■ AIM OF THE EXERCISE: Reproduce the data below in full and to the letter, images excepted.

■ GIVEN INFORMATION:
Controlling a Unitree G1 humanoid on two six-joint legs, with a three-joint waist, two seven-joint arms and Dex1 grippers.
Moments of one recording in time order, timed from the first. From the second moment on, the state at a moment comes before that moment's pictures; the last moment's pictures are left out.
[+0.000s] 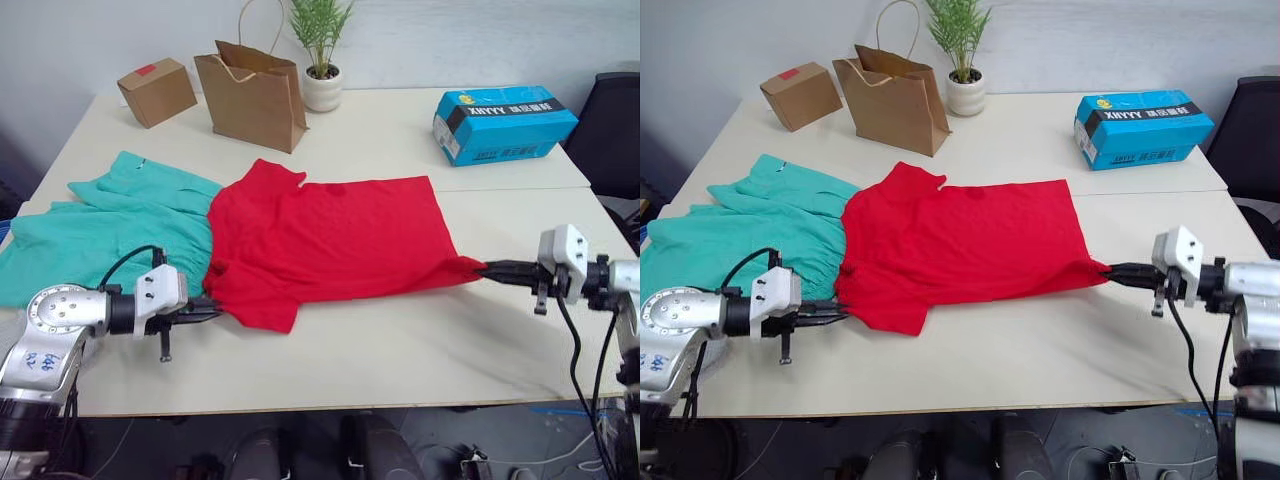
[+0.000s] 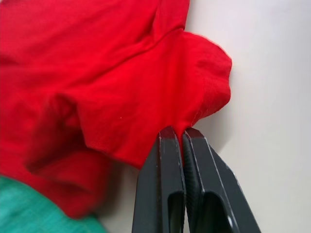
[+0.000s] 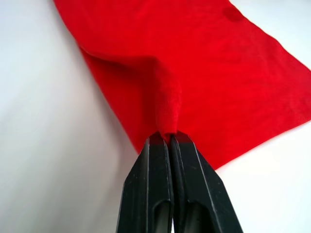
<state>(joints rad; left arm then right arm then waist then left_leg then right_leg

■ OUTPUT FOR THIS TASK:
Controlling a Unitree G1 humanoid on two six-joint legs, with a three-joint waist, two seven-joint arms and Dex1 grippers.
Moments of one recording in time order, timed from the first. From the second moment on, the state at a moment comes before that moment's pictures; the last moment's pictures are left out.
[+0.000s] 
[+0.000s] 
[+0.000s] 
<state>(joints rad; left arm then right arm then waist then left_leg then right_leg

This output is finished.